Could you return all of the records exactly, minus their images?

§ **Data extract**:
::::
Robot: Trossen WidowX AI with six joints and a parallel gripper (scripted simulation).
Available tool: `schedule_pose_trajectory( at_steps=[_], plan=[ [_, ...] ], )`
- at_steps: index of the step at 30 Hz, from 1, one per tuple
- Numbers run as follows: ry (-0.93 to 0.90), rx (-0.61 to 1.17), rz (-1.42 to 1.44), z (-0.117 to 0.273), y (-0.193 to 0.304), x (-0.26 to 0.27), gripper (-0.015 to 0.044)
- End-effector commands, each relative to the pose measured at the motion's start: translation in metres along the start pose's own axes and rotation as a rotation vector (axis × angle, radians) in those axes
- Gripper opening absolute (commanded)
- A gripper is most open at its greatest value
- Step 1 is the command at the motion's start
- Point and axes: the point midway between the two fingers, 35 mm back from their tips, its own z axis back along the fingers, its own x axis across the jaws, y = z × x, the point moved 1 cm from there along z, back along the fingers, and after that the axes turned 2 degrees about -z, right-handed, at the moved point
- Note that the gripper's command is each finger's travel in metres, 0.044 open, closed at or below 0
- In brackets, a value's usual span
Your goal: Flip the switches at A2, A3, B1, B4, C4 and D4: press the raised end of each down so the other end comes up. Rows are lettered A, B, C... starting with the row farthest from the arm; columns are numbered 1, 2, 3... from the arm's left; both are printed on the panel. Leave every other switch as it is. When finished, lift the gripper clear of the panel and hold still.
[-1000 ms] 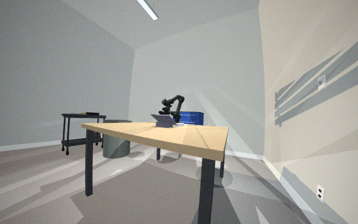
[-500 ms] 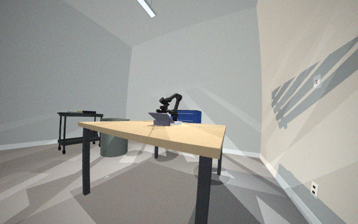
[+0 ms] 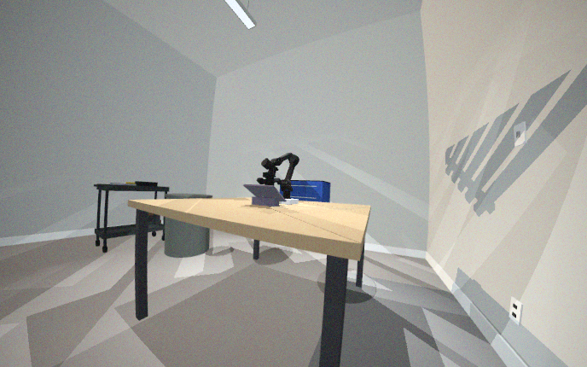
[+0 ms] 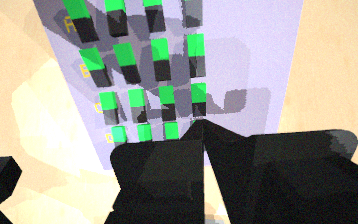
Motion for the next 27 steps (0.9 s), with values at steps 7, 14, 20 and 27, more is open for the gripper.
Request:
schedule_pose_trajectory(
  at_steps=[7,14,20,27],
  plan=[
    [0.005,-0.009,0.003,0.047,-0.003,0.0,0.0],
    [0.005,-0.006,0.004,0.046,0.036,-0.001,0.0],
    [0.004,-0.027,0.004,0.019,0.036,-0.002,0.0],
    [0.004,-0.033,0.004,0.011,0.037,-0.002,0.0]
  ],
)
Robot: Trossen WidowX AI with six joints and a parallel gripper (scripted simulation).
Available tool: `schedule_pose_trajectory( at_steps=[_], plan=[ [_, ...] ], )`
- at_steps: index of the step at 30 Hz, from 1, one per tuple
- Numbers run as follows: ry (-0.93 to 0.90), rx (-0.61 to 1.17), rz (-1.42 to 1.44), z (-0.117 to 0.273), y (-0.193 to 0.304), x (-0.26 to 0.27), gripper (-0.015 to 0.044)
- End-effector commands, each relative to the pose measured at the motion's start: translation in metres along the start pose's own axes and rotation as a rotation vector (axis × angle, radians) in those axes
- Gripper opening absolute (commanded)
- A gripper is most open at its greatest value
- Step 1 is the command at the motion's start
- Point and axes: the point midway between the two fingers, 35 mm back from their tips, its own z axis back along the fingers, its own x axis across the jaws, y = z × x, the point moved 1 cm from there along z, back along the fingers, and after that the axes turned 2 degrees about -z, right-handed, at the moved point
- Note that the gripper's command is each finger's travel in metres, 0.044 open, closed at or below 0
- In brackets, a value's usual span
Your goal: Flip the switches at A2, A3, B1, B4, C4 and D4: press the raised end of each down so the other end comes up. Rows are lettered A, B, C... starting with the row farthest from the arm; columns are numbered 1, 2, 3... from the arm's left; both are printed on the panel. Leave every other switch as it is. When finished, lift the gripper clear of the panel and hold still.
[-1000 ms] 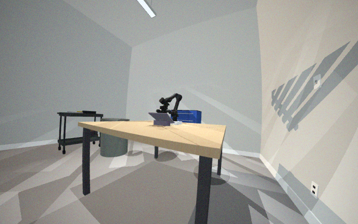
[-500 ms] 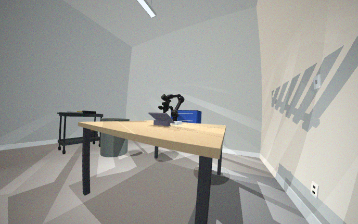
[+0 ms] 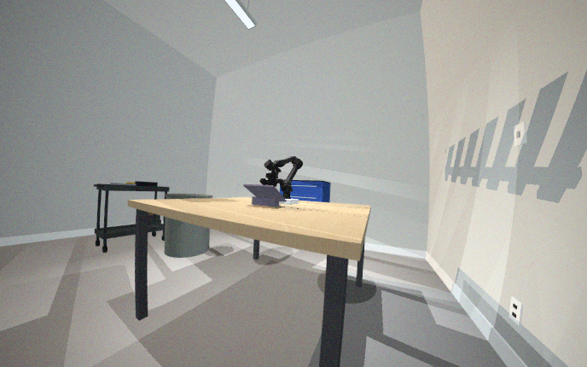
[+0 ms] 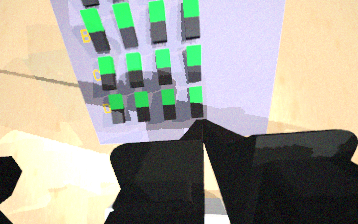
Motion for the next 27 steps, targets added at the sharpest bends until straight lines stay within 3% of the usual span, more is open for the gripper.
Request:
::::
§ **Problem solution**:
Robot: Trossen WidowX AI with six joints and a parallel gripper (scripted simulation).
Available tool: `schedule_pose_trajectory( at_steps=[_], plan=[ [_, ...] ], )`
- at_steps: index of the step at 30 Hz, from 1, one per tuple
- Numbers run as follows: ry (-0.93 to 0.90), rx (-0.61 to 1.17), rz (-1.42 to 1.44), z (-0.117 to 0.273), y (-0.193 to 0.304), x (-0.26 to 0.27), gripper (-0.015 to 0.044)
- End-effector commands, each relative to the pose measured at the motion's start: translation in metres along the start pose's own axes and rotation as a rotation vector (axis × angle, radians) in those axes
- Gripper opening absolute (commanded)
- A gripper is most open at its greatest value
- Step 1 is the command at the motion's start
- Point and axes: the point midway between the two fingers, 35 mm back from their tips, its own z axis back along the fingers, its own x axis across the jaws, y = z × x, the point moved 1 cm from there along z, back along the fingers, and after that the axes turned 2 degrees about -z, right-handed, at the moved point
- Note that the gripper's command is each finger's travel in metres, 0.044 open, closed at or below 0
- In brackets, a value's usual span
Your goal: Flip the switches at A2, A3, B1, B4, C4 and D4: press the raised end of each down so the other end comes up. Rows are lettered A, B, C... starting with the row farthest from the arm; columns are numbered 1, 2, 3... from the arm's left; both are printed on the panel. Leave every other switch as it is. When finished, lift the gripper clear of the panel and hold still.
[-1000 ms] 
[-500 ms] 
[+0 ms] 
[+0 ms] 
Motion for the next 27 steps (0.9 s), with values at steps 7, 14, 20 and 27, more is open for the gripper.
Request:
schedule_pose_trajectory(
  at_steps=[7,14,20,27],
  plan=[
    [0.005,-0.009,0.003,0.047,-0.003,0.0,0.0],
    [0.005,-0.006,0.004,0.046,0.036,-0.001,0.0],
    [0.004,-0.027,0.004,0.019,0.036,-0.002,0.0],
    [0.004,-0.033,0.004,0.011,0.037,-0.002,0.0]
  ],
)
Robot: Trossen WidowX AI with six joints and a parallel gripper (scripted simulation).
Available tool: `schedule_pose_trajectory( at_steps=[_], plan=[ [_, ...] ], )`
- at_steps: index of the step at 30 Hz, from 1, one per tuple
- Numbers run as follows: ry (-0.93 to 0.90), rx (-0.61 to 1.17), rz (-1.42 to 1.44), z (-0.117 to 0.273), y (-0.193 to 0.304), x (-0.26 to 0.27), gripper (-0.015 to 0.044)
- End-effector commands, each relative to the pose measured at the motion's start: translation in metres along the start pose's own axes and rotation as a rotation vector (axis × angle, radians) in those axes
- Gripper opening absolute (commanded)
- A gripper is most open at its greatest value
- Step 1 is the command at the motion's start
- Point and axes: the point midway between the two fingers, 35 mm back from their tips, its own z axis back along the fingers, its own x axis across the jaws, y = z × x, the point moved 1 cm from there along z, back along the fingers, and after that the axes turned 2 degrees about -z, right-handed, at the moved point
- Note that the gripper's command is each finger's travel in metres, 0.044 open, closed at or below 0
- In brackets, a value's usual span
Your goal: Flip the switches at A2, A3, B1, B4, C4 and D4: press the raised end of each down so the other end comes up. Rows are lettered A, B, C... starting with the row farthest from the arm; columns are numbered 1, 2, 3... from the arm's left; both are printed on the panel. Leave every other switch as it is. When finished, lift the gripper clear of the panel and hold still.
[-1000 ms] 
[-500 ms] 
[+0 ms] 
[+0 ms] 
Motion for the next 27 steps, targets added at the sharpest bends until straight lines stay within 3% of the usual span, more is open for the gripper.
Request:

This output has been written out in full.